Okay, so now that we’ve tested different OS installations, now it’s time to test the real purpose we acquired these blades for: Virtualization

A little info on the hardware: Cisco N20-B6620-1, dual Xeon E5540s, 24GB of RAM, and two 73gb drives

We’re using VMware ESXi 4.0u1 for our testing, and booting from the SAN. Yes, I know, it’s only still experimental with vSphere, I don’t like it, but that’s the path I was lead down by my superiors.

We’ve got vCenter running, 8 hosts (2 chassis with 4 blades in each), and everything seems fine, so I lay down Windows 2008 x64 in a guest with 2 vCPUs and 4GB of RAM, and it loaded in the expected amount of time, nothing spectacular here.

After I had this lone guest running, I decided to try some load testing from within the guest. I simply googled for powershell load generation and stumbled upon this: Measure-Command {$result = 1; foreach ($number in 1..2147483647) {$result = $result * $number}} taken from Here

Since it isn’t multithreaded, I needed something more to work my second vCPU. Using similar logic, I created this: $calc = 1; foreach ($number in 1..2147483647) {$calc = invoke-item c:\windows\system32\calc.exe}

This line basically instantiates 2,147,483,647 instances of calc.exe, which I later discovered didn’t work. After testing many times, the most I could get of any process was 852 (whether it was notepad, paint, or calc).

Okay, so back on topic, I opened two powershell windows and ran each of the above in their own window. This quickly pegged CPU and ate up all memory. I decided to leave this overnight to see how it did, but upon returning to work this next morning I discovered something a bit odd: two UCS blades were listed as Not Responding in vCenter.
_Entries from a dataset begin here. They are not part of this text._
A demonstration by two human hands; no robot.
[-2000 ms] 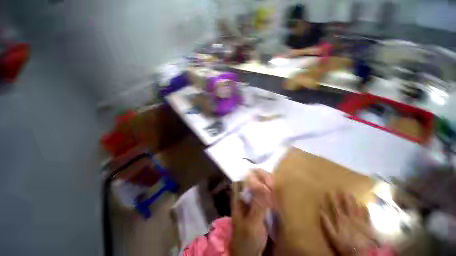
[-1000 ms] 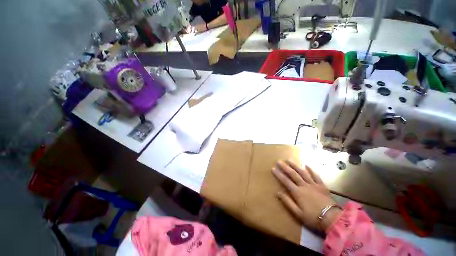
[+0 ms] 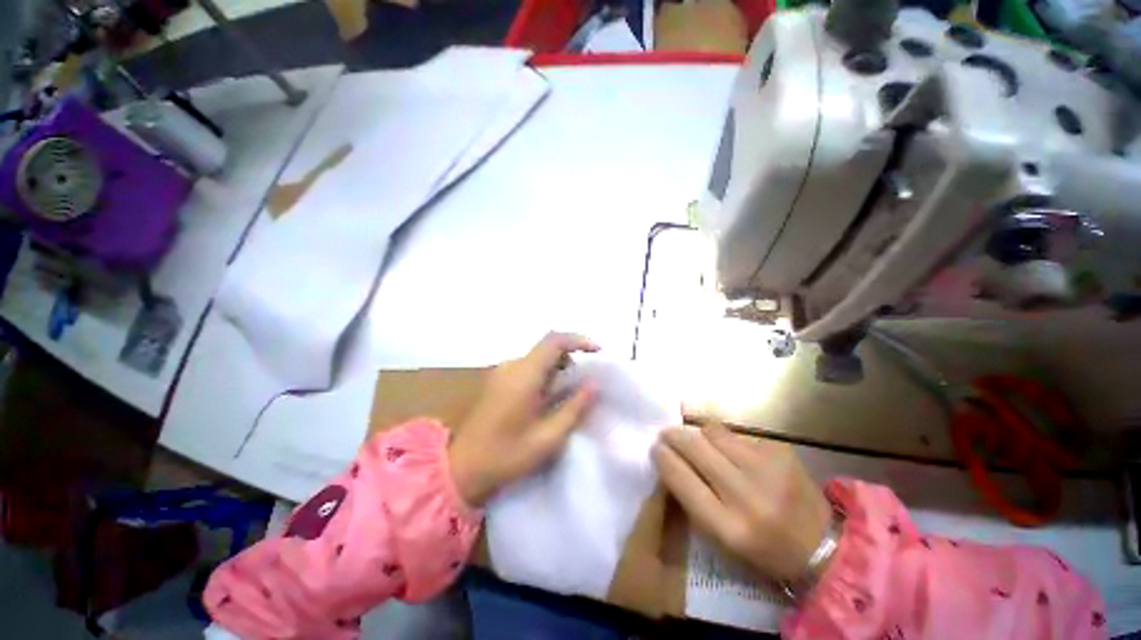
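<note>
A tan garment panel lies at the table's front edge, with a white-backed piece on top of it. My left hand holds the upper part of the white piece between thumb and fingers. My right hand pinches the right edge of the pieces, fingertips at the white piece's border. The white sewing machine head stands to the right, its needle area brightly lit, beyond my right hand. Whether the two edges are lined up is hidden by my fingers.
Stacked white-side-up panels lie at the left, with a small tan offcut on them. Orange-red scissors lie right of the needle. A purple machine is far left. A red basket stands behind the table.
My left hand has come into view onto the work. A white-backed piece now covers much of the tan panel. My right hand went from lying flat to pinching the edge. The view moved closer.
</note>
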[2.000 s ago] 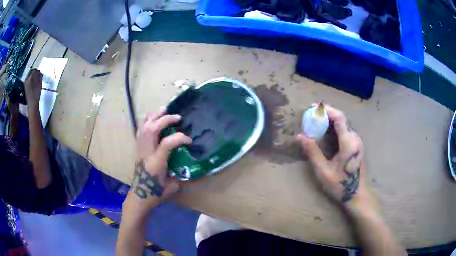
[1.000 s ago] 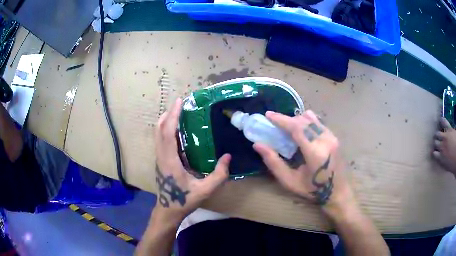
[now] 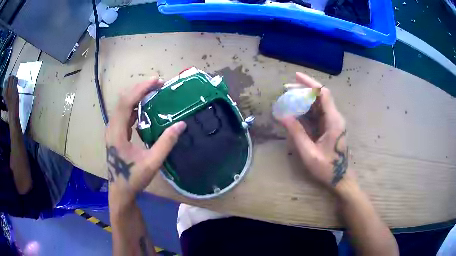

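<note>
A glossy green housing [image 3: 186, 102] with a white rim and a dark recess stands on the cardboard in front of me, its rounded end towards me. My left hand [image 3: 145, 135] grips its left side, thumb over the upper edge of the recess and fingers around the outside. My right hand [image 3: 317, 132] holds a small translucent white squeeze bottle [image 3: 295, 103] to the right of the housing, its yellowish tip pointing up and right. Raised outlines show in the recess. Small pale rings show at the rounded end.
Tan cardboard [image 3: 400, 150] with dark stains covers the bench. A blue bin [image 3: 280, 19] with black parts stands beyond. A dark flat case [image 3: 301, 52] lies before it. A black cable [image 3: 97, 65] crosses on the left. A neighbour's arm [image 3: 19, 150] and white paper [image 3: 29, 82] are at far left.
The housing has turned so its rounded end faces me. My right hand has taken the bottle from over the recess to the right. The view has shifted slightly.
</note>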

One host was where my lone VM lived, the other seemed random. After some investigation, I discovered that right around 8 hours, BOTH hosts dropped offline. A ping to the ESXi host resulted in strange latency numbers and dropped pings. Now that was an odd coincidence, so I powecycled both blades, made sure they were online again, brought up my lone guest and started my powershell load gens again.

Much to my surprise, 8 hours later I had the two hosts offline again, the EXACT same two as before. I brought them back online, moved my lone guest to a different blade and tried again with the same results.

Now, why would a single lone guest impact the hardware in this way? Cisco couldn’t tell me either. I worked with Cisco back & forth on this, and they really didn’t have an answer right away. I mean, srsly, I wasn’t maxing out resources at the host level, only my puny 2vCPU/4GB guest. There was no I/O, neither network nor storage, just simple CPU cycles and RAM utilization.

Now, you’ve got to ask yourself one question: Do I f…wait, wrong question, here we go: Is this something I really want running in my production datacenter? My answer: HELL NO!!!!!